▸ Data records
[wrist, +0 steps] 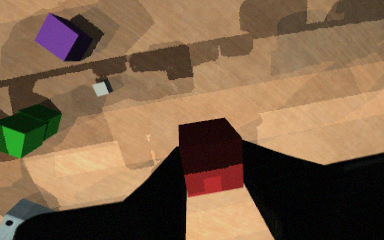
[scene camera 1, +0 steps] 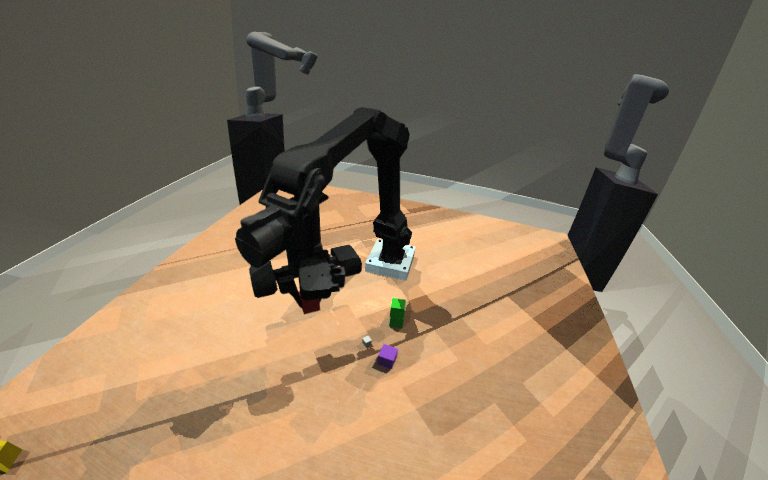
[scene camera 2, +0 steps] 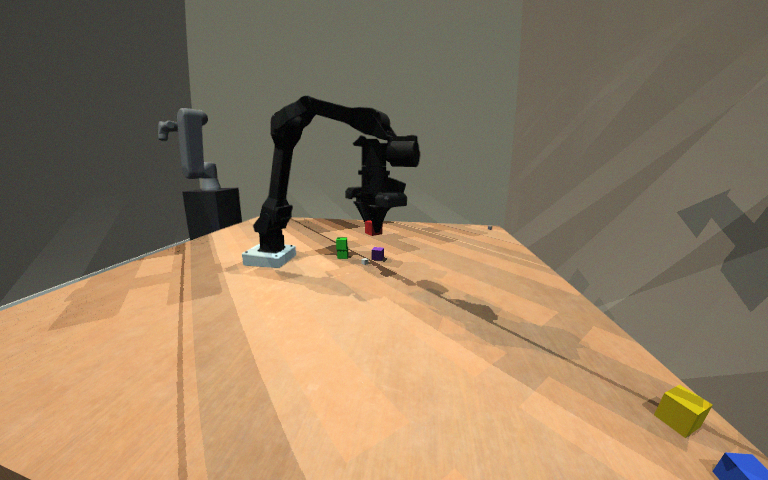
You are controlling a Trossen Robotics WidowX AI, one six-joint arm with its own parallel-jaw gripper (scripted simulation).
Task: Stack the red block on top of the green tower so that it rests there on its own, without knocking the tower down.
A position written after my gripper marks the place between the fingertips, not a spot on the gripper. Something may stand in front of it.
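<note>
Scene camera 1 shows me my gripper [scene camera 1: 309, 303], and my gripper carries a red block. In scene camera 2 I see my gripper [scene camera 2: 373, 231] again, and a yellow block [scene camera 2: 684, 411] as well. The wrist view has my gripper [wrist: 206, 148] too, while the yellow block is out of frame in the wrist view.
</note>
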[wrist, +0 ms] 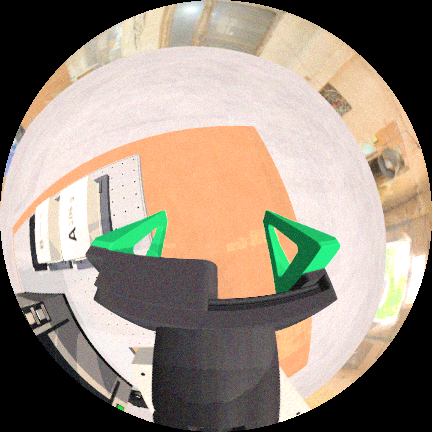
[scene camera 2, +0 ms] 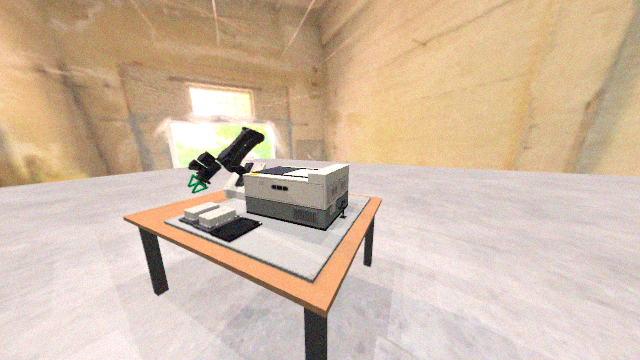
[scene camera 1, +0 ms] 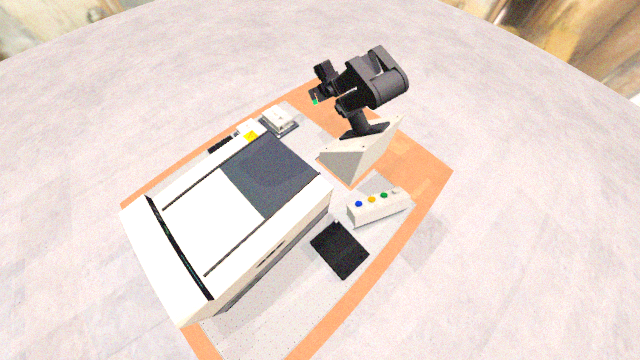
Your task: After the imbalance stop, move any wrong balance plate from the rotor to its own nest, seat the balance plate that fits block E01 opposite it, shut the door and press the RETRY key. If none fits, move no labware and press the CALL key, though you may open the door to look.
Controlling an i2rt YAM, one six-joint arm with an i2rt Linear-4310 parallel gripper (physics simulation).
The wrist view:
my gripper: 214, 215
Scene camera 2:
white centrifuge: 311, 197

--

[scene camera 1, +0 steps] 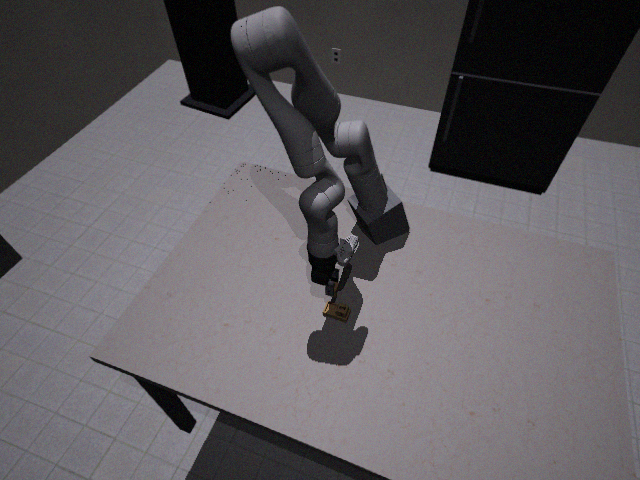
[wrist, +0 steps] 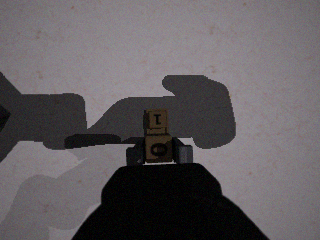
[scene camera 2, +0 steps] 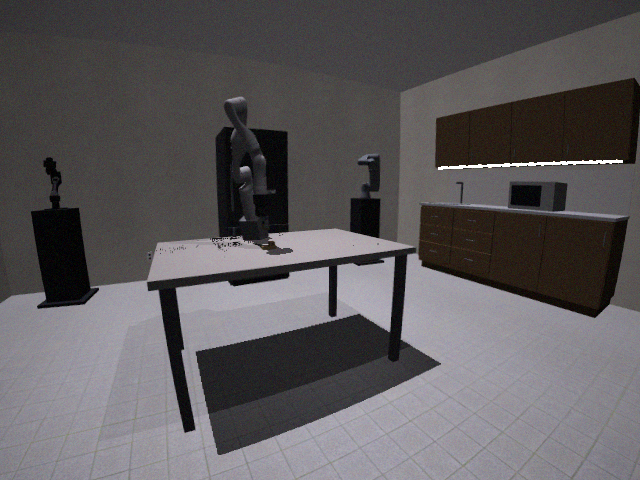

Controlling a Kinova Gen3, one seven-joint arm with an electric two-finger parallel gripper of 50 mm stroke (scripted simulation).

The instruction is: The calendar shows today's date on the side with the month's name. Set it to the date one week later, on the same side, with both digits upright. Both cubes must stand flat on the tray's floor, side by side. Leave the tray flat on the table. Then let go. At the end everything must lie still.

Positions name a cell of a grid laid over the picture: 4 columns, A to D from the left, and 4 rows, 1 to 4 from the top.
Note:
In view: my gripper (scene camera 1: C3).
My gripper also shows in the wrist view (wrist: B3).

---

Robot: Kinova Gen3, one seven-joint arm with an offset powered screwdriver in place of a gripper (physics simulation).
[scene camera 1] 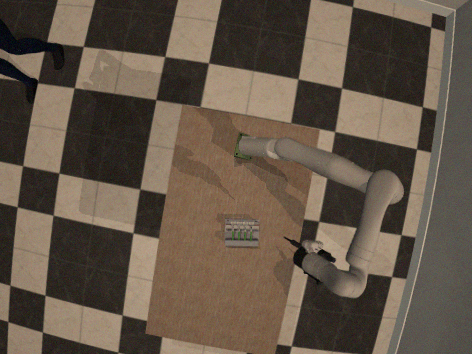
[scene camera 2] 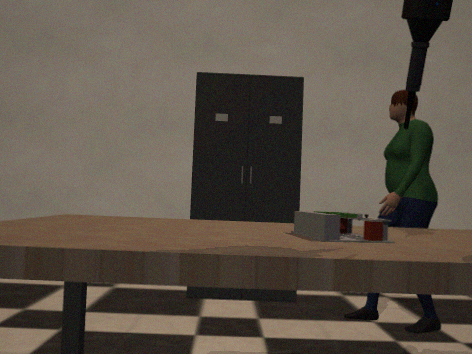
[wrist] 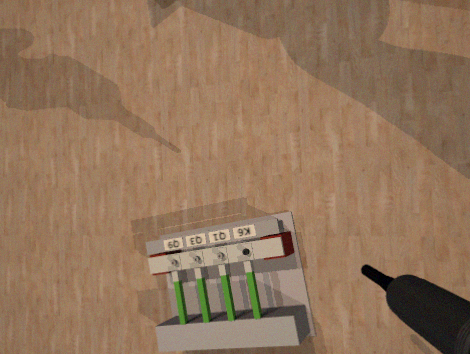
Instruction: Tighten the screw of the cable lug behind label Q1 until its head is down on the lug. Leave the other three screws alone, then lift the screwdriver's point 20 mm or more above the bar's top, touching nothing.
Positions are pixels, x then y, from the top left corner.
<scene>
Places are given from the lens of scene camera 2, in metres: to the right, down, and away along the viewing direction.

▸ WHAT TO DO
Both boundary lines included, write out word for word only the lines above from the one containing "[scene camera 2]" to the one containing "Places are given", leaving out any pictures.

▸ SOLUTION
[scene camera 2] 
[wrist] 
Instruction: Tighten the screw of the cable lug behind label Q1 until its head is down on the lug. Leave the other three screws alone, then lift the screwdriver's point 20 mm or more above the bar's top, touching nothing.
Positions are pixels, x then y, from the top left corner.
<scene>
Places are given from the lens of scene camera 2, in metres: to the right, down, and away along the viewing direction.

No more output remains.